Où il sera démontré que l'ignorance et l'innocence même des petites gens ne sont qu'oripeaux clinquants 
sous lesquels se dissimulent la noirceur menaçante et la perversité immonde de Satan.

Of the humbly work of a prayest to save a lost soul.
Of the innocence and ignorance of simple people.
And how Satan used both of it to lure his victims into his dark perversity and foiled purpose.
 
 

 


 
Blandine employée de maison, depuis peu, dans ce manoir de l'Indre par une riche famille, était montée se coucher après son service du soir. Comme tous les soirs elle avait porté le cognac à Monsieur dans un grand verre de cristal ; à Madame, sa tisane, mélange de sauge et de verveine et au cousin de Madame, le Père Georges, prêtre dans la paroisse voisine de Bellâbre, un petit verre de cette liqueur douceâtre qu'il affectionnait, à base de brou de noix.

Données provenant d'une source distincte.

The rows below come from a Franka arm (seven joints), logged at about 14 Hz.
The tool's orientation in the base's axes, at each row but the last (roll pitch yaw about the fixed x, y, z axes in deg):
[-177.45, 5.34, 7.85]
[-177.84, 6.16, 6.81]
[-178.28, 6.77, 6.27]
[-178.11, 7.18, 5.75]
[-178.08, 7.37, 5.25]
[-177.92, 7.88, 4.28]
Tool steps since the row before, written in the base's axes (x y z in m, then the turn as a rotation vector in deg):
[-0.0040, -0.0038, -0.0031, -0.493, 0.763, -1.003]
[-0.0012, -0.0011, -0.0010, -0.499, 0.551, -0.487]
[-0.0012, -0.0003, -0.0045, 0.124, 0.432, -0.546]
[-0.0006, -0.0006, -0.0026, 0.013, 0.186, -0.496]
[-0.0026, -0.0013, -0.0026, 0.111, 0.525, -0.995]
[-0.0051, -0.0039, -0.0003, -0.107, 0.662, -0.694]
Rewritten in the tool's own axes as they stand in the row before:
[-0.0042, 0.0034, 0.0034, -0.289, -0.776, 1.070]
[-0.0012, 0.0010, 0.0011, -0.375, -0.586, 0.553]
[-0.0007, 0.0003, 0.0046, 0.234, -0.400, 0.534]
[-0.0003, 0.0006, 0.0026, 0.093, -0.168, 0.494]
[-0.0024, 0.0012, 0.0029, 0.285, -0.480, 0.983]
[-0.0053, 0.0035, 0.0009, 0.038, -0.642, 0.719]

Après s'être déshabillée, elle avait soigneusement suspendu sa jupe noire et son chemisier blanc dans la petite armoire. Elle avait posé sur le dossier de la chaise, son tablier blanc et sa coiffe empesée et par-dessus, précautionneusement ses bas noirs (ils coûtaient si cher chez la mercière du village).
Puis comme tous les soirs, elle se prépara à sa prière. Pour les enfants de cette maison (si gentils, surtout la petite Elodie si mignonne avec ses longues boucles brunes), pour la dame de la poste atteinte d'une grave maladie et qui l'aidait si gentiment à remplir les mandats qu'elle envoyait régulièrement à ses vieux parents adoptifs.

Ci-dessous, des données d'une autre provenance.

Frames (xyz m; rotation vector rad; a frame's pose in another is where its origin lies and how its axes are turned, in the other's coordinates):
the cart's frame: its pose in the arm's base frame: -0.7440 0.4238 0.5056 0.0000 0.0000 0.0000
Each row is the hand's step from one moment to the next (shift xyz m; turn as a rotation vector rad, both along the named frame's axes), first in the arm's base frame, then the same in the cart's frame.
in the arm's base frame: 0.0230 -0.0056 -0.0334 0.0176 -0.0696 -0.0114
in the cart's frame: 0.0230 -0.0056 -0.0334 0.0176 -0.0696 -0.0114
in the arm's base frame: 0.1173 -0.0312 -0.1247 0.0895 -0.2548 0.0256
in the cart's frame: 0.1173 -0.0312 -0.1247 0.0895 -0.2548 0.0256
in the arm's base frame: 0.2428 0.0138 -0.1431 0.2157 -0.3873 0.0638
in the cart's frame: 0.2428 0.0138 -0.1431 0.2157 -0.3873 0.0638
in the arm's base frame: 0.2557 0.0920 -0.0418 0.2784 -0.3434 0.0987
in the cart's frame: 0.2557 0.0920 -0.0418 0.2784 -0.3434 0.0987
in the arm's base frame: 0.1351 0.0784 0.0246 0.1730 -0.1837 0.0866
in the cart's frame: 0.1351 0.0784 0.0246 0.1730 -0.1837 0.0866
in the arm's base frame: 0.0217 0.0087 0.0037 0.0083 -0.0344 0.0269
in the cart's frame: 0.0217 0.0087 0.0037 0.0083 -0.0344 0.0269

Cette nuit d'août était orageuse. De gros nuages s'amoncelaient au-dessus du bois du Carroir et l'air dans la mansarde qui lui tenait lieu de chambre était lourd, étouffant. Une mouche bourdonnait, se cognant parfois à l'applique murale éclairant chichement la pièce (il y en avait une deuxième, mais l'ampoule était grillée depuis si longtemps). Et tous ces curieux meubles anciens, dont elle ignorait l'utilité et qui encombraient le fond de la soupente, ces chaînes et ces liens probablement destinés autrefois à suspendre des simples afin qu'elles sèchent (comme dans la ferme de ses parents au hameau de la Gaillarde) ; tout ce mobilier disparate contribuait à appesantir encore la touffeur, la sensation de claustration. Avant que de passer sa chemise de nuit en percale fleurie, elle hésita. Il faisait tellement chaud. Les fines gouttes de sueur qui perlaient entre ses seins, la moiteur qu'elle sentait sous ses aisselles, la décidèrent enfin.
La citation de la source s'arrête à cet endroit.